WHAT TO DO: The records below must be transcribed exactly.

(Records from a data collection)

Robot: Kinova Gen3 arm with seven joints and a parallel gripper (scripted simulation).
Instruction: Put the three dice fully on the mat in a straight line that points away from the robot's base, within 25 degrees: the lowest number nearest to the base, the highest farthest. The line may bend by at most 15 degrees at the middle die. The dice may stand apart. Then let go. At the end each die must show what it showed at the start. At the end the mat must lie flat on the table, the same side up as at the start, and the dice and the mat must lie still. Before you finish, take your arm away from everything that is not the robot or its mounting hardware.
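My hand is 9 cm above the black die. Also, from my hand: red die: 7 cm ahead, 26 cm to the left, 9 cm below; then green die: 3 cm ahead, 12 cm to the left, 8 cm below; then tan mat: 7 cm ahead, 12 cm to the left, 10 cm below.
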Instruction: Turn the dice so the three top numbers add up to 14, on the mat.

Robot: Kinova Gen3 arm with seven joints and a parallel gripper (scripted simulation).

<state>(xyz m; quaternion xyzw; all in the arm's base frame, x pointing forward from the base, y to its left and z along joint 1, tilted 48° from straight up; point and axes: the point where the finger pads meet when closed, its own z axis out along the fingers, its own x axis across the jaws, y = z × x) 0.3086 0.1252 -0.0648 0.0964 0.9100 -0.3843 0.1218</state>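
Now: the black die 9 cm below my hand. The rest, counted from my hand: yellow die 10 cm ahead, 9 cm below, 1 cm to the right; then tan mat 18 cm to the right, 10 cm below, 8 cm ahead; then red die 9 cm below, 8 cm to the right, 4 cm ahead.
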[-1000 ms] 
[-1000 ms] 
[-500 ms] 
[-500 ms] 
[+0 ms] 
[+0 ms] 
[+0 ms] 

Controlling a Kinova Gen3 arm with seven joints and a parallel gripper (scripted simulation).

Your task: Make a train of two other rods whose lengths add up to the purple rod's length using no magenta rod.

REPLY TO THE EXERCISE:
Robot: Kinova Gen3 arm with seven joints and a parallel gripper (scripted simulation).
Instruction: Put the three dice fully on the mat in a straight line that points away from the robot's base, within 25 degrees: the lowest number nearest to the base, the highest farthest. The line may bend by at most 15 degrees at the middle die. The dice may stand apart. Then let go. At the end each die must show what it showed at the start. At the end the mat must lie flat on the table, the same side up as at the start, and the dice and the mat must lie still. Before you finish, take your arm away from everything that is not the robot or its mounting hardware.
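My hand is 9 cm above the black die. Also, from my hand: red die: 7 cm ahead, 26 cm to the left, 9 cm below; then green die: 3 cm ahead, 12 cm to the left, 8 cm below; then tan mat: 7 cm ahead, 12 cm to the left, 10 cm below.
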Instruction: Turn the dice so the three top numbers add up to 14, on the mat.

Robot: Kinova Gen3 arm with seven joints and a parallel gripper (scripted simulation).

<state>(xyz m; quaternion xyzw; all in the arm's base frame, x pointing forward from the base, y to its left and z along joint 1, tilted 48° from straight up; point and axes: the point where the finger pads meet when closed, its own z axis out along the fingers, its own x axis across the jaws, y = z × x) 0.3086 0.1252 -0.0648 0.0964 0.9100 -0.3843 0.1218</state>
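Now: the black die 9 cm below my hand. The rest, counted from my hand: yellow die 10 cm ahead, 9 cm below, 1 cm to the right; then tan mat 18 cm to the right, 10 cm below, 8 cm ahead; then red die 9 cm below, 8 cm to the right, 4 cm ahead.
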[-1000 ms] 
[-1000 ms] 
[-500 ms] 
[-500 ms] 
[+0 ms] 
[+0 ms] 
[+0 ms] 

Controlling a Kinova Gen3 arm with seven joints and a parallel gripper (scripted simulation).

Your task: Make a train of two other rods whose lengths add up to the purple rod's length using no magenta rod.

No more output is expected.